Fast greedy algorithms in mapreduce and streaming

  • Authors:
  • Ravi Kumar;Benjamin Moseley;Sergei Vassilvitskii;Andrea Vattani

  • Affiliations:
  • Google, Mountain View, CA, USA;Toyota Technological Institute at Chicago, Chicago, IL, USA;Google, Mountain View, CA, USA;University of California, San Diego, CA, USA

  • Venue:
  • Proceedings of the twenty-fifth annual ACM symposium on Parallelism in algorithms and architectures
  • Year:
  • 2013

Quantified Score

Hi-index 0.00

Visualization

Abstract

Greedy algorithms are practitioners' best friends - they are intuitive, simple to implement, and often lead to very good solutions.
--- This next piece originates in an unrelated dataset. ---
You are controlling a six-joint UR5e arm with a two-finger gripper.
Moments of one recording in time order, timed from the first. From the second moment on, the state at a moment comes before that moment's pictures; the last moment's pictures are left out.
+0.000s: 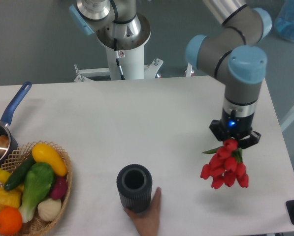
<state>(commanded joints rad) 2.66 -2.00 -1.54 -0.95 1.54 1.14</state>
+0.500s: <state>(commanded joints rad) 2.61 -1.99 -1.57 -0.95 1.52 1.12</state>
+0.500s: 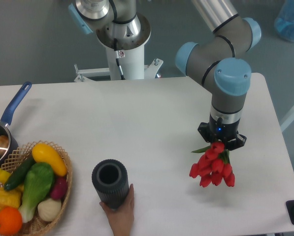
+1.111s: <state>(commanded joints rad) 2.54 -1.94 -1.62 -0.87 1.59 1.02</state>
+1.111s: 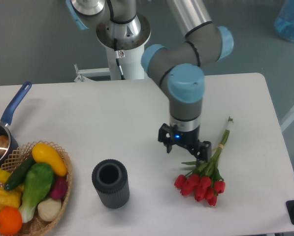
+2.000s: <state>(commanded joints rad) 2.79 -1.96 -1.56 -0.89 1.64 1.23</state>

However, implementing greedy algorithms in a distributed setting is challenging since the greedy choice is inherently sequential, and it is not clear how to take advantage of the extra processing power. Our main result is a powerful sampling technique that aids in parallelization of sequential algorithms. We then show how to use this primitive to adapt a broad class of greedy algorithms to the MapReduce paradigm; this class includes maximum cover and submodular maximization subject to p-system constraints. Our method yields efficient algorithms that run in a logarithmic number of rounds, while obtaining solutions that are arbitrarily close to those produced by the standard sequential greedy algorithm. We begin with algorithms for modular maximization subject to a matroid constraint, and then extend this approach to obtain approximation algorithms for submodular maximization subject to knapsack or p-system constraints. Finally, we empirically validate our algorithms, and show that they achieve the same quality of the solution as standard greedy algorithms but run in a substantially fewer number of rounds.